- Task to complete -
Please return each entry that follows exactly as written, and keep the pictures out.
[Opening Information section]
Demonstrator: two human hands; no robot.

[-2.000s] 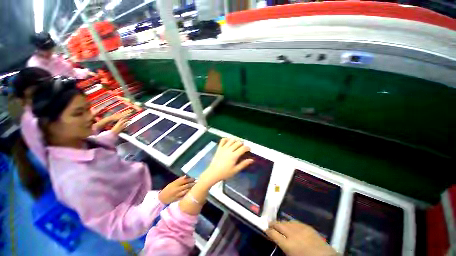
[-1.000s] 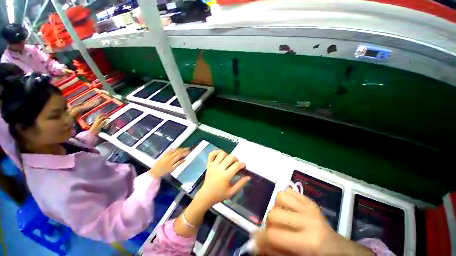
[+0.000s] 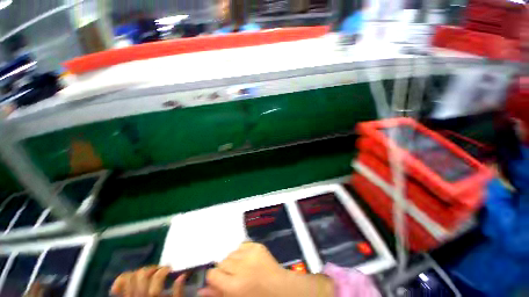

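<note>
The white foam tray (image 3: 203, 235) lies in front of me, with one dark tablet (image 3: 272, 232) in its middle slot and another dark tablet (image 3: 339, 229) in its right slot. Both screens show red text and an orange-red patch near the lower end. The tray's left part shows plain white. My left hand (image 3: 142, 283) and my right hand (image 3: 255, 275) are at the bottom edge, partly cut off. They grip a dark tablet (image 3: 191, 277) between them, seen nearly edge-on. The view is blurred.
A stack of red trays (image 3: 417, 174) with a tablet on top stands at the right, beside a person's blue sleeve (image 3: 493, 232). White trays with tablets (image 3: 52, 272) lie at the left. A pale post (image 3: 37, 185) and a raised white shelf (image 3: 203, 72) are beyond.
The view has swung right. The left tablet has left its tray slot and is now in my hands. My right hand no longer shows the white cord. The pink-smocked neighbour is out of view.
</note>
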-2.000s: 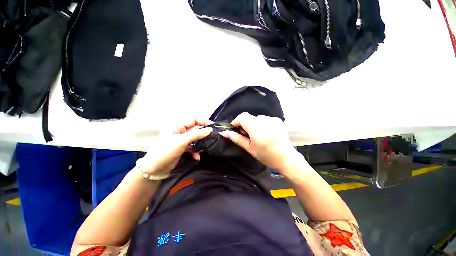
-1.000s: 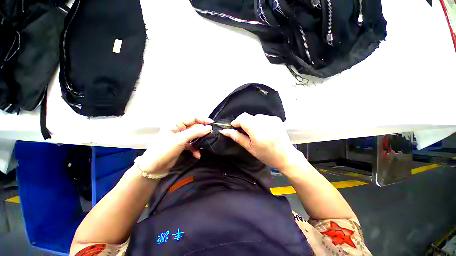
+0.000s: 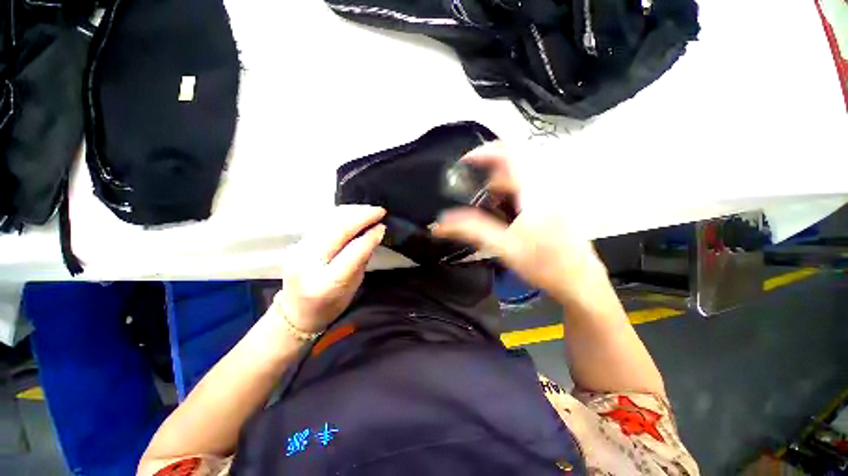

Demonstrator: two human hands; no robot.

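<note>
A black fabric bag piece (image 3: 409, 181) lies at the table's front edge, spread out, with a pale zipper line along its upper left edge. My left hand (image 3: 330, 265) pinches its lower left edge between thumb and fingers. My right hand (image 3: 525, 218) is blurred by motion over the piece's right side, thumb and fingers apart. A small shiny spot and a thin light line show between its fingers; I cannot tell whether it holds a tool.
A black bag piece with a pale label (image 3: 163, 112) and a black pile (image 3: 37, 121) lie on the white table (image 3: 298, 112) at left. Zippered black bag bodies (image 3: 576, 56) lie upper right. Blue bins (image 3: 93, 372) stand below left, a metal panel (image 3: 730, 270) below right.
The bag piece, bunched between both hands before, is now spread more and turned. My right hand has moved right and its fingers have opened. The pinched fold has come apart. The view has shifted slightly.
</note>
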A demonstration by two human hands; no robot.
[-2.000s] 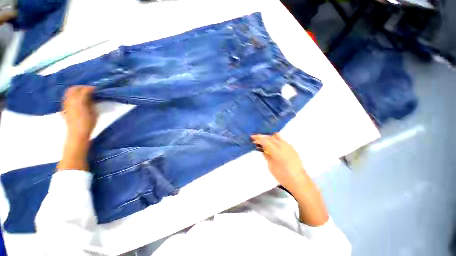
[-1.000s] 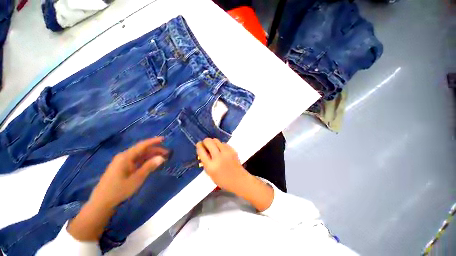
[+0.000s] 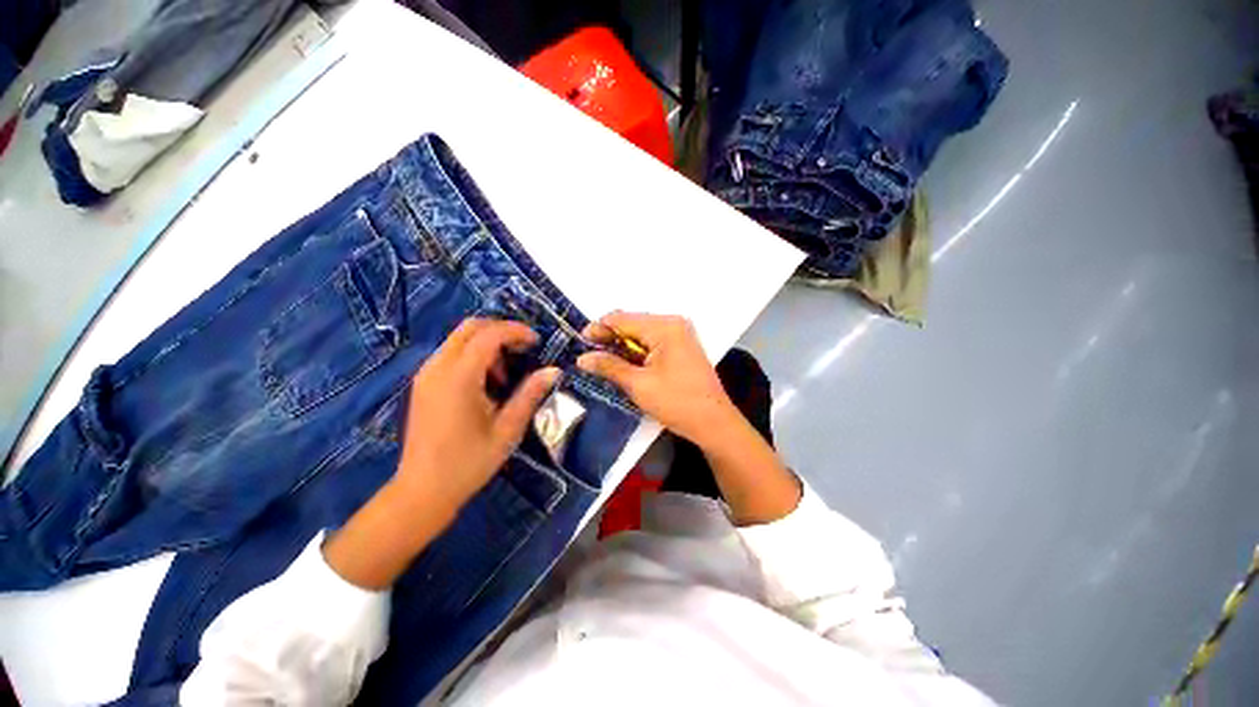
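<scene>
Blue denim jeans lie spread on the white tabletop, the waistband towards the table's corner. My left hand is over the front near the waistband, thumb and forefinger curved towards each other; whether cloth is between them is hidden. My right hand is at the waistband close to my left fingertips, shut on small yellow thread snips; the blades cannot be made out. A white patch shows in the pocket opening below my hands. A patch pocket lies further left.
More jeans are heaped beyond the table's right edge, with a beige cloth under them. A red-orange item is at the far edge. Grey and white garments lie on the adjoining surface at left.
Both hands have moved from the patch pocket and leg up to the waistband and come together. The view has shifted, showing more of the red-orange item. The yellow snips show more clearly.
</scene>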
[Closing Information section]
- Completed exercise -
Demonstrator: two human hands; no robot.

[-2.000s] 
[-1.000s] 
[+0.000s] 

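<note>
The white foam tray (image 3: 203, 235) lies in front of me, with one dark tablet (image 3: 272, 232) in its middle slot and another dark tablet (image 3: 339, 229) in its right slot. Both screens show red text and an orange-red patch near the lower end. The tray's left part shows plain white. My left hand (image 3: 142, 283) and my right hand (image 3: 255, 275) are at the bottom edge, partly cut off. They grip a dark tablet (image 3: 191, 277) between them, seen nearly edge-on. The view is blurred.
A stack of red trays (image 3: 417, 174) with a tablet on top stands at the right, beside a person's blue sleeve (image 3: 493, 232). White trays with tablets (image 3: 52, 272) lie at the left. A pale post (image 3: 37, 185) and a raised white shelf (image 3: 203, 72) are beyond.
The view has swung right. The left tablet has left its tray slot and is now in my hands. My right hand no longer shows the white cord. The pink-smocked neighbour is out of view.
</note>
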-2.000s: 
-1.000s: 
+0.000s: 

Demonstrator: two human hands; no robot.

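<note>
A black fabric bag piece (image 3: 409, 181) lies at the table's front edge, spread out, with a pale zipper line along its upper left edge. My left hand (image 3: 330, 265) pinches its lower left edge between thumb and fingers. My right hand (image 3: 525, 218) is blurred by motion over the piece's right side, thumb and fingers apart. A small shiny spot and a thin light line show between its fingers; I cannot tell whether it holds a tool.
A black bag piece with a pale label (image 3: 163, 112) and a black pile (image 3: 37, 121) lie on the white table (image 3: 298, 112) at left. Zippered black bag bodies (image 3: 576, 56) lie upper right. Blue bins (image 3: 93, 372) stand below left, a metal panel (image 3: 730, 270) below right.
The bag piece, bunched between both hands before, is now spread more and turned. My right hand has moved right and its fingers have opened. The pinched fold has come apart. The view has shifted slightly.
</note>
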A demonstration by two human hands; no robot.
[-2.000s] 
[-1.000s] 
[+0.000s] 
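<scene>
Blue denim jeans lie spread on the white tabletop, the waistband towards the table's corner. My left hand is over the front near the waistband, thumb and forefinger curved towards each other; whether cloth is between them is hidden. My right hand is at the waistband close to my left fingertips, shut on small yellow thread snips; the blades cannot be made out. A white patch shows in the pocket opening below my hands. A patch pocket lies further left.
More jeans are heaped beyond the table's right edge, with a beige cloth under them. A red-orange item is at the far edge. Grey and white garments lie on the adjoining surface at left.
Both hands have moved from the patch pocket and leg up to the waistband and come together. The view has shifted, showing more of the red-orange item. The yellow snips show more clearly.
</scene>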

The requested output is complete.